How many of the lines below include "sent"? Give the number and no other words.

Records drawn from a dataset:
::::
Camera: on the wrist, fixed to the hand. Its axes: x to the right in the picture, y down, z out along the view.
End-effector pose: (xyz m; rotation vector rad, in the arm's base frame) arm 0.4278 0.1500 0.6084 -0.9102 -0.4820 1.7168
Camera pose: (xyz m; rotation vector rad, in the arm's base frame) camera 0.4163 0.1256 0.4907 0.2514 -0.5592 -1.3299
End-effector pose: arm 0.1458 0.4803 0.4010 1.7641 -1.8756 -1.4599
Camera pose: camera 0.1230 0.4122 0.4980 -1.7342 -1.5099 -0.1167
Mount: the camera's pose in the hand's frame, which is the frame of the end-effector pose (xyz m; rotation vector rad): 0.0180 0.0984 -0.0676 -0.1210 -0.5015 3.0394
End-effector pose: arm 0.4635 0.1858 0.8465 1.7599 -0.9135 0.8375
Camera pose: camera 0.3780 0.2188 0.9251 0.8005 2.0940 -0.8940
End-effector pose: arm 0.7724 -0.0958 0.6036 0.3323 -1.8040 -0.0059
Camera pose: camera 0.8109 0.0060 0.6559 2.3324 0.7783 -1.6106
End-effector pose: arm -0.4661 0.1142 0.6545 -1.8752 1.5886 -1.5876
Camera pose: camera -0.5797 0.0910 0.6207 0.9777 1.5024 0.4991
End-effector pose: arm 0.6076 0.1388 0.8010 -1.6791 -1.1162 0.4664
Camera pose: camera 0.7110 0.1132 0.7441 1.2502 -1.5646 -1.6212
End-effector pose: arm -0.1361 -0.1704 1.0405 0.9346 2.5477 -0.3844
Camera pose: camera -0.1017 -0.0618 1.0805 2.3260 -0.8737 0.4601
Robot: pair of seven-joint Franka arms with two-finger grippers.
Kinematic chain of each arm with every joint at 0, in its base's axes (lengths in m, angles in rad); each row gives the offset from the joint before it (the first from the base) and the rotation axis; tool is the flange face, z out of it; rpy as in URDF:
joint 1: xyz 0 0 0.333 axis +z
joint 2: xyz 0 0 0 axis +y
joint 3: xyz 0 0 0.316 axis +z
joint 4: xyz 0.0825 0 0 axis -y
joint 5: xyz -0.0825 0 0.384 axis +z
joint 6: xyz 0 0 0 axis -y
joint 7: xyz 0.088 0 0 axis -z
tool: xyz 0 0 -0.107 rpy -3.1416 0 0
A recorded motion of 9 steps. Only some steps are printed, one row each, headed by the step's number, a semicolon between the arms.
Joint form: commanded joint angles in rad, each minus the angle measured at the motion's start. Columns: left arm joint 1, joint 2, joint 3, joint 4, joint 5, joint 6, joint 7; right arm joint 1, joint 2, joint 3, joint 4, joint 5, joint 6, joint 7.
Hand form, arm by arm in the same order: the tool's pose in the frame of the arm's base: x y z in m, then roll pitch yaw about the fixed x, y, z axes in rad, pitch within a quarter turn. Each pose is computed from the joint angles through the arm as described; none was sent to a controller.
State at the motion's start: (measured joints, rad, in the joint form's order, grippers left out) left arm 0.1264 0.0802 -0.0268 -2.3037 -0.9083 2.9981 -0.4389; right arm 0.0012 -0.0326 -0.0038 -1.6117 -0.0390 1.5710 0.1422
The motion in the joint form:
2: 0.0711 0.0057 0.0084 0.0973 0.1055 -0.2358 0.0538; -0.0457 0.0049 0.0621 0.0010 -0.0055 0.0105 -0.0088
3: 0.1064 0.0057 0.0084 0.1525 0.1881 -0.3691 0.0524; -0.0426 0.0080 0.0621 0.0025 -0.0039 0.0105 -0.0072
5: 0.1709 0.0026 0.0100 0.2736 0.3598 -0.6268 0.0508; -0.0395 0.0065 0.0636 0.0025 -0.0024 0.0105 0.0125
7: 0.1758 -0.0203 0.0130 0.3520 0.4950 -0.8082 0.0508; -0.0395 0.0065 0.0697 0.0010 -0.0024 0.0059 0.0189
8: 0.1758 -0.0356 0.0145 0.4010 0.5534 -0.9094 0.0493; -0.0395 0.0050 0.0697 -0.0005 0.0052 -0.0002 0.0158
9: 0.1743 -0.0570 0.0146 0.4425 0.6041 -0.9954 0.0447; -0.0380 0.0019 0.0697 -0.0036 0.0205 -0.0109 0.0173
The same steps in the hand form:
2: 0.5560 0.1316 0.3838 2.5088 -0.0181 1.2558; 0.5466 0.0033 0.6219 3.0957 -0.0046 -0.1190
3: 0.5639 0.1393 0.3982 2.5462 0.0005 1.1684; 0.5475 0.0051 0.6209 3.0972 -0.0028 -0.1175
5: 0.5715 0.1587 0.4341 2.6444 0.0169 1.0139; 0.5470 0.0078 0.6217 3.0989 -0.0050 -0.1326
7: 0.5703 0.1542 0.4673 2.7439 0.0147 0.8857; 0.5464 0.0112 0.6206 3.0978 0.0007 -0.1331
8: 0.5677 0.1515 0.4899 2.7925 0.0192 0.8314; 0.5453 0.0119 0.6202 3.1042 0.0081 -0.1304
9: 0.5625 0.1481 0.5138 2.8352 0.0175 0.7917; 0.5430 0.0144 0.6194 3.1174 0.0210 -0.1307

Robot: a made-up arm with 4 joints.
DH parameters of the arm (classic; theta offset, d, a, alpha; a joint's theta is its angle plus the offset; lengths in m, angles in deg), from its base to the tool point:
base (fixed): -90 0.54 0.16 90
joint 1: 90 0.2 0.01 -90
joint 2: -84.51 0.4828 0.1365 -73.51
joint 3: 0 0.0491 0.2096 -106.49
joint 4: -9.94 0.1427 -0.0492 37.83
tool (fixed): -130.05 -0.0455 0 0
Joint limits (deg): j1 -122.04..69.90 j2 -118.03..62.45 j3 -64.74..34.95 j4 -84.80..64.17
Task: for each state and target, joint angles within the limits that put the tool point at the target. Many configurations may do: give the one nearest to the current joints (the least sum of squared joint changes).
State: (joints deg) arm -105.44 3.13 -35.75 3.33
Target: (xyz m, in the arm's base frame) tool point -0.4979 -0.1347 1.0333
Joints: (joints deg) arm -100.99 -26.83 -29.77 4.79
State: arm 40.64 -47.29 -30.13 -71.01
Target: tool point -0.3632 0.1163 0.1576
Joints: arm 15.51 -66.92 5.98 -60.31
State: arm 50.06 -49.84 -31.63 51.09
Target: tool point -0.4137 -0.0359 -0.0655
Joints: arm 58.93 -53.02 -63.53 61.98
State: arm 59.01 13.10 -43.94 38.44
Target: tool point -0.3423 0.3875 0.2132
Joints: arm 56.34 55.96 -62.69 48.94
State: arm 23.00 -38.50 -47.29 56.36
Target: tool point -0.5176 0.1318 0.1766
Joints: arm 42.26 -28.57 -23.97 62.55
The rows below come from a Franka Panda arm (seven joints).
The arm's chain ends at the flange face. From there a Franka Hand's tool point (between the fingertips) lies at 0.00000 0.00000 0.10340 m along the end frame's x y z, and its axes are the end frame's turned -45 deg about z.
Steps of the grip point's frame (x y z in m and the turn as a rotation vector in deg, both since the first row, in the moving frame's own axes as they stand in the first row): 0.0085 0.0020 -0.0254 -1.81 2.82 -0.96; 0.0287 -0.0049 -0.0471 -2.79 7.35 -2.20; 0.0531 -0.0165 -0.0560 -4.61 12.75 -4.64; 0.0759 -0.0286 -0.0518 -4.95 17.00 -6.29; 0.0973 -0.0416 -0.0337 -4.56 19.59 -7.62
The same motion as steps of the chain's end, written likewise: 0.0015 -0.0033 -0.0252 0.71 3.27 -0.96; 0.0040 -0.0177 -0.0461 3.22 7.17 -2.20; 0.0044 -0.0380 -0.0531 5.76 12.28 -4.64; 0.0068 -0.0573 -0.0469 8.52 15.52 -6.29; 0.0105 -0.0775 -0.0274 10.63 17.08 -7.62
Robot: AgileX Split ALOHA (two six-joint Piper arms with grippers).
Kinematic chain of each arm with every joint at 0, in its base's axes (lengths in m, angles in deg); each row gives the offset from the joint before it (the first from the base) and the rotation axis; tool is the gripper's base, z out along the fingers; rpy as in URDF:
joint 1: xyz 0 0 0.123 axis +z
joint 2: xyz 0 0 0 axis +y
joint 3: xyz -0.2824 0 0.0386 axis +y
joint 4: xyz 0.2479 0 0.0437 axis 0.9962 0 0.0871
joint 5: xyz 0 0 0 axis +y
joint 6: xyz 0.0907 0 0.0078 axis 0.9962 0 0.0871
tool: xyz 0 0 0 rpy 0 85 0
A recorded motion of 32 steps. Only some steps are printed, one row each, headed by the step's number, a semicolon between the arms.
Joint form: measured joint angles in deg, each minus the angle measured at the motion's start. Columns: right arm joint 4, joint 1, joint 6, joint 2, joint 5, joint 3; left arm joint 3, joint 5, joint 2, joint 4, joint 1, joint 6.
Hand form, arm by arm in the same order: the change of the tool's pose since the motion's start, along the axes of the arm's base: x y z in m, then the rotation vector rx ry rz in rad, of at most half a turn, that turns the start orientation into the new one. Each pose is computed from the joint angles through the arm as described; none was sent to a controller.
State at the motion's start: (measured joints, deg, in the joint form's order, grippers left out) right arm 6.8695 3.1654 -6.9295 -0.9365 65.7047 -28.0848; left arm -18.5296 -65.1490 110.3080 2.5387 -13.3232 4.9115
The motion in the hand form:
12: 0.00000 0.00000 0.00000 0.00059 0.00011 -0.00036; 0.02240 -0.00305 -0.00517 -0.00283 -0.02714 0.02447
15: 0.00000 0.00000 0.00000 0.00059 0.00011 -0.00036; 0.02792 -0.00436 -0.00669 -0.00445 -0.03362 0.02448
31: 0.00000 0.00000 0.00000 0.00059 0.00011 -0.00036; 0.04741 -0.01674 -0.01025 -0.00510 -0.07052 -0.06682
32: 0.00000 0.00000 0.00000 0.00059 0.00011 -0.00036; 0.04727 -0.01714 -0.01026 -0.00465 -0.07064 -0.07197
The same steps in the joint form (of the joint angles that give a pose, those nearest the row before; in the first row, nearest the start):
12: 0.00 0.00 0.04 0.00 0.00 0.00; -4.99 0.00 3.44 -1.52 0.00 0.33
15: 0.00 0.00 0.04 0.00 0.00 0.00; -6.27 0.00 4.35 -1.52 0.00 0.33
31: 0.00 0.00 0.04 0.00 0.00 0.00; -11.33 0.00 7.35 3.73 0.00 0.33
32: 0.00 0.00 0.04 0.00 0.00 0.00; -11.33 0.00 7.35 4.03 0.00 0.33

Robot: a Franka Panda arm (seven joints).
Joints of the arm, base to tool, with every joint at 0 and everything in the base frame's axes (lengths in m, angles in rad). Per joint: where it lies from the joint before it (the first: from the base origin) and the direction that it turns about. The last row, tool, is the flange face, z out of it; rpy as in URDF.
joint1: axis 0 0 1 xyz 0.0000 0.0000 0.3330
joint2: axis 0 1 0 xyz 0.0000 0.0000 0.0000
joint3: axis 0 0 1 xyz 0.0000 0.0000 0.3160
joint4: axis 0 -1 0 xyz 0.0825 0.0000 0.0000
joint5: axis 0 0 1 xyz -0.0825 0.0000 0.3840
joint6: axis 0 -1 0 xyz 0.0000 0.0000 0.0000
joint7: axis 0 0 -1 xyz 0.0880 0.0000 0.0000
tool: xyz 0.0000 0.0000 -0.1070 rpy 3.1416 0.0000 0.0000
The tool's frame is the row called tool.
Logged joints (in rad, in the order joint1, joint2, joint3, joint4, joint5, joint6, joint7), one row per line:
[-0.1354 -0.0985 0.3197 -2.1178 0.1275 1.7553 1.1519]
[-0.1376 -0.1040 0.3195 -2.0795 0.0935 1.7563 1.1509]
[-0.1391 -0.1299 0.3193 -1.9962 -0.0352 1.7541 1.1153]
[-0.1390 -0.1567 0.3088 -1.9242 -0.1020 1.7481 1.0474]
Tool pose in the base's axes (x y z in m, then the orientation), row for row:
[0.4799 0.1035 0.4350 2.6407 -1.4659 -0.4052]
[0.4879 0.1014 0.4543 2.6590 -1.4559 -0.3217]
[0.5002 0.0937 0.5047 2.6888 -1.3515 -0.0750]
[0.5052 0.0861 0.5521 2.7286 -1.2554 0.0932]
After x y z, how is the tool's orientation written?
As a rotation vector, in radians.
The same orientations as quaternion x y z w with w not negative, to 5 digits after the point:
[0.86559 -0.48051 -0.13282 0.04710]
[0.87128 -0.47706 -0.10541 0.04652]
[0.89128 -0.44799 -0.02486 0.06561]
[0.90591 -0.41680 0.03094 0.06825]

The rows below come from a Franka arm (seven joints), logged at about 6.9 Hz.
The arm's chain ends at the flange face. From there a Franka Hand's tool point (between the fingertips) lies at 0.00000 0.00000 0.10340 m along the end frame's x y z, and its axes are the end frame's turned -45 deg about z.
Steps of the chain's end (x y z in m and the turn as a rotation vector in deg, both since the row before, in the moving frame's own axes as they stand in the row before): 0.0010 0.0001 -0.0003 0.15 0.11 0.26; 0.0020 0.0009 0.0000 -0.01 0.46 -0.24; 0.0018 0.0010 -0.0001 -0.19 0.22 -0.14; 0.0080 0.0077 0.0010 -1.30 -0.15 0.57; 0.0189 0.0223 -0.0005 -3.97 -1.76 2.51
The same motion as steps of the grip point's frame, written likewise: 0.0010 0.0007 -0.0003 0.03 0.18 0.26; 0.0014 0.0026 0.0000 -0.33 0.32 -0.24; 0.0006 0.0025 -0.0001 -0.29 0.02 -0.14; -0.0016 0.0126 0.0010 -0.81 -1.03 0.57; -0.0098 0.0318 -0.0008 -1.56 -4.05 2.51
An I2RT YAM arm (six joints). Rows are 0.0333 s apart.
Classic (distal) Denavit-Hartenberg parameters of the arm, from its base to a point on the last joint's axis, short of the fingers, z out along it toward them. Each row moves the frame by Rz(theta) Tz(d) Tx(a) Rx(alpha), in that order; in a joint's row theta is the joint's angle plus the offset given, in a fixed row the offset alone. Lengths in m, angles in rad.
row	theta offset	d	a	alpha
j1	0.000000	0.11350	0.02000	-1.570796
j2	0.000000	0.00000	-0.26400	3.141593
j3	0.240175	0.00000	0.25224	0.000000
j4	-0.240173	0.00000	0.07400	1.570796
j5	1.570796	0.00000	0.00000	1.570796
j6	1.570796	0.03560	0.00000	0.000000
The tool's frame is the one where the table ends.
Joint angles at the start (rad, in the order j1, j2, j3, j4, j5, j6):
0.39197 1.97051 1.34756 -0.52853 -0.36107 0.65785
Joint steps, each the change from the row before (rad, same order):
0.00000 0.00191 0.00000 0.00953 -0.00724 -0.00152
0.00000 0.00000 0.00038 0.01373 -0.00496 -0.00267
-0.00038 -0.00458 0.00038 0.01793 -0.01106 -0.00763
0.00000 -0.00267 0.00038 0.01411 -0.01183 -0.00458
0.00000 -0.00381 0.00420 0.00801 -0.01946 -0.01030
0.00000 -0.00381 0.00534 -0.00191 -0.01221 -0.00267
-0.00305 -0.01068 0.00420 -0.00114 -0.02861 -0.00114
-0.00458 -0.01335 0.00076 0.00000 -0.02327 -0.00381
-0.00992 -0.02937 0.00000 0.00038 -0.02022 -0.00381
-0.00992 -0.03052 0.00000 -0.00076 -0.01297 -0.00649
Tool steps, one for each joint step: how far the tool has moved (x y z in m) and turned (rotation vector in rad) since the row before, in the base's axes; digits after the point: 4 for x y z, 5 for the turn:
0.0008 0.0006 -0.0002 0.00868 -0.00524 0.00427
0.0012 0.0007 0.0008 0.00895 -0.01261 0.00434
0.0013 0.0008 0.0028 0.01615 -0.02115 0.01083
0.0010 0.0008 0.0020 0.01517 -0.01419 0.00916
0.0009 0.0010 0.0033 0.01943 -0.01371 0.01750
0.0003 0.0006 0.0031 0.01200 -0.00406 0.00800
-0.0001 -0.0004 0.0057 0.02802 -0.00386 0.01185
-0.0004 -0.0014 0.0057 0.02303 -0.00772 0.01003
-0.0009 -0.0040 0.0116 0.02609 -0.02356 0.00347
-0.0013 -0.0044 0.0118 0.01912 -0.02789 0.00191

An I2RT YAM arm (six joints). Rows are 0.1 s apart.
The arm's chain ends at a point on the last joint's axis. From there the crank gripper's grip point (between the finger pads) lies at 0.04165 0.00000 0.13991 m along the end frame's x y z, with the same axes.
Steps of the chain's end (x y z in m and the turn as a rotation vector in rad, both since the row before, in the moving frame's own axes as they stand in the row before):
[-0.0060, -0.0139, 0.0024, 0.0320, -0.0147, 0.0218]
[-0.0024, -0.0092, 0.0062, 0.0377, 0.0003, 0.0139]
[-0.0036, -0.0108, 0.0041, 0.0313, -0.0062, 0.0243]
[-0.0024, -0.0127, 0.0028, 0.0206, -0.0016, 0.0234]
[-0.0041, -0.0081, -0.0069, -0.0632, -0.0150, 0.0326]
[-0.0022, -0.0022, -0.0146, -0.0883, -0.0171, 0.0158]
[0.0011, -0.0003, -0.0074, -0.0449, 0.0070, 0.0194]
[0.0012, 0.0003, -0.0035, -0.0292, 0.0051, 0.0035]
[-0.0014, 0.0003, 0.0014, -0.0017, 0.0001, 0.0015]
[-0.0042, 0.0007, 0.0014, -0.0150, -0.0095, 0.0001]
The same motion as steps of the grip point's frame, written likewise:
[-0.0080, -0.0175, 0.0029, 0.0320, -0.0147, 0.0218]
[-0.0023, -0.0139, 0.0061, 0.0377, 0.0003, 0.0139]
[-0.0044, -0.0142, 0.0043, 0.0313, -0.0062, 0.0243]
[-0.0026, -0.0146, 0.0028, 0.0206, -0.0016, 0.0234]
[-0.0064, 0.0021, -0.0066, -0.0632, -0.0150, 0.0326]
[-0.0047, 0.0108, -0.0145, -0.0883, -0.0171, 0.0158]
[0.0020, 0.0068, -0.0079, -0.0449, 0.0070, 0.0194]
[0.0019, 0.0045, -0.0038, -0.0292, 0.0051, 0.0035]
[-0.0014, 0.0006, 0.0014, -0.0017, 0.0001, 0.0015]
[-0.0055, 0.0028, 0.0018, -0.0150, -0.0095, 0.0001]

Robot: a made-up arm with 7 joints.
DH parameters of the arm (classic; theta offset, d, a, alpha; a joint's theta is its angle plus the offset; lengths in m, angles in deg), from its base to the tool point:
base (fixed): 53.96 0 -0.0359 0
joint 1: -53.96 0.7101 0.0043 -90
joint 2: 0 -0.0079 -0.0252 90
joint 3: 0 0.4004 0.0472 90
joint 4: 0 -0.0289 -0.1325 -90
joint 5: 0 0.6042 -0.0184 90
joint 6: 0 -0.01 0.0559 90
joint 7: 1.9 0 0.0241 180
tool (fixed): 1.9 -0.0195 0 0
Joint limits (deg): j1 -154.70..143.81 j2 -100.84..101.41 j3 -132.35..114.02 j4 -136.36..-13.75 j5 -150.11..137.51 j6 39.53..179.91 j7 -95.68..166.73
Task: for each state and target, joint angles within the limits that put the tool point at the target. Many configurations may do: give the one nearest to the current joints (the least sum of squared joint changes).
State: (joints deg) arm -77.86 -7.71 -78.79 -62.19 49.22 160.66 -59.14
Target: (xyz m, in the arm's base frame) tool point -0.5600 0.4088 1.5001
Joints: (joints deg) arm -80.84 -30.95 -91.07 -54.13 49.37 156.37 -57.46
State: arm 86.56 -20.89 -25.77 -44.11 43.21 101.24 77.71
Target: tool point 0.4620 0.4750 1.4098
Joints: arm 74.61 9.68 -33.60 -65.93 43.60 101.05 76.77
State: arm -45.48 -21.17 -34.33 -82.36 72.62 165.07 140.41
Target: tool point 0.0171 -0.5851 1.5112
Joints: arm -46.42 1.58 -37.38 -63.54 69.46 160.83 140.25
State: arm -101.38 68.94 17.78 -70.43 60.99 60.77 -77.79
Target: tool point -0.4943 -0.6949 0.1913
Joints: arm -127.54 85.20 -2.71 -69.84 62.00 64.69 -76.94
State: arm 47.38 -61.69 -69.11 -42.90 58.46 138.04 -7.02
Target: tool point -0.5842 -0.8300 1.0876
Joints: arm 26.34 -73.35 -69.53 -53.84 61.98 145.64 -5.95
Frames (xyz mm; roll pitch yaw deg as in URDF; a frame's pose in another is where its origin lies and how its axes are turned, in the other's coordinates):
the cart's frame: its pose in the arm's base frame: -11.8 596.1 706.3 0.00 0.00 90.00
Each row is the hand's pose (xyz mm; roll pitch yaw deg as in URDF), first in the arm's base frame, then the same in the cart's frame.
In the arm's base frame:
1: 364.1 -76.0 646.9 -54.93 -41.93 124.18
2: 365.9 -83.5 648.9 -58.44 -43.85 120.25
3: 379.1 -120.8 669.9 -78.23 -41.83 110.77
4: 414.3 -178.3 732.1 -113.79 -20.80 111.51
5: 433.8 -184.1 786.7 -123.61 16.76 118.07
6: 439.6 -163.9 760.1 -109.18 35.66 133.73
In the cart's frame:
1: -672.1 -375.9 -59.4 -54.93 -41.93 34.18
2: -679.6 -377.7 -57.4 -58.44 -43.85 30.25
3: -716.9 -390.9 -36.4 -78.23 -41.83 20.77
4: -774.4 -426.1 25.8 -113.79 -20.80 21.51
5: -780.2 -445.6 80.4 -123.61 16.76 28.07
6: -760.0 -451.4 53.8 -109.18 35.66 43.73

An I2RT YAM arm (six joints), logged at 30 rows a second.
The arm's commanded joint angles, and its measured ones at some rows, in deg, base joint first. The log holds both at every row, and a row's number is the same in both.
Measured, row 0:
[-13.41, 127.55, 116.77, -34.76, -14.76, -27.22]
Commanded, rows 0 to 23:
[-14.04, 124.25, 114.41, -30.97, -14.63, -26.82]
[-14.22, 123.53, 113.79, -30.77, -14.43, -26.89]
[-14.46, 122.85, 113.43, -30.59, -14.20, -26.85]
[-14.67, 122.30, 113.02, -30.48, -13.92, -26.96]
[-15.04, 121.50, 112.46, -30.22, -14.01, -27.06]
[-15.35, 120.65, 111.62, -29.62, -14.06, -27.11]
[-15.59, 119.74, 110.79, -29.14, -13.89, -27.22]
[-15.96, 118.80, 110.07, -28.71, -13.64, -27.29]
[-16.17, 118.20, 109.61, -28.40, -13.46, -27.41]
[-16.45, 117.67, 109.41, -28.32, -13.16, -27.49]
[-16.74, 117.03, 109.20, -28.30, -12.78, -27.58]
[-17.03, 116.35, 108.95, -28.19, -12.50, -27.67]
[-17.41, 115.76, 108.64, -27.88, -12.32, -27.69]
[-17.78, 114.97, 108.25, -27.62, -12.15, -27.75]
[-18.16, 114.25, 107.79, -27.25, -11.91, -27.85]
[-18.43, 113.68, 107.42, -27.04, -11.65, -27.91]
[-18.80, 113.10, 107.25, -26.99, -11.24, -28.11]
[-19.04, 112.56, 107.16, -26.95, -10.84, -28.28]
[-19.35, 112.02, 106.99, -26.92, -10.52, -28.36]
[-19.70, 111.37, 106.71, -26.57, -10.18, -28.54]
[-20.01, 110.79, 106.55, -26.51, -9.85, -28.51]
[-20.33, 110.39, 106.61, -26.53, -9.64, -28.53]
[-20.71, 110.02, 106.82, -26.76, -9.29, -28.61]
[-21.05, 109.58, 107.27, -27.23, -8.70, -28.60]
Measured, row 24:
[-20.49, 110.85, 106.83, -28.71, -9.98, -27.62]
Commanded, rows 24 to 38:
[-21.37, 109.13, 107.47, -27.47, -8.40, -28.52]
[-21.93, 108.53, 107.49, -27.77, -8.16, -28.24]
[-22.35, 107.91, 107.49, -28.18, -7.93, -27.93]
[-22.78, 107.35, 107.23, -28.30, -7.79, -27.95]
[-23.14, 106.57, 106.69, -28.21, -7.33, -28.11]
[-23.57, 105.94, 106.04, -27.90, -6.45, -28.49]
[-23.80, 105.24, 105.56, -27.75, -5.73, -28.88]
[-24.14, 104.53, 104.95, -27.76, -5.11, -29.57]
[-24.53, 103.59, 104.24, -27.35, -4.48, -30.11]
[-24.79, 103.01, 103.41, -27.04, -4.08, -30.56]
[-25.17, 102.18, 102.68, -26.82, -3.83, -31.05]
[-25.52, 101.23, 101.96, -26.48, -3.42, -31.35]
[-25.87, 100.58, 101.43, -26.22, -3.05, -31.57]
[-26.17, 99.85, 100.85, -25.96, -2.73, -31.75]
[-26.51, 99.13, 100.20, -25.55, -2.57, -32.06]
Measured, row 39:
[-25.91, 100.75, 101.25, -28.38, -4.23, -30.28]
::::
§ RESULT BELOW
2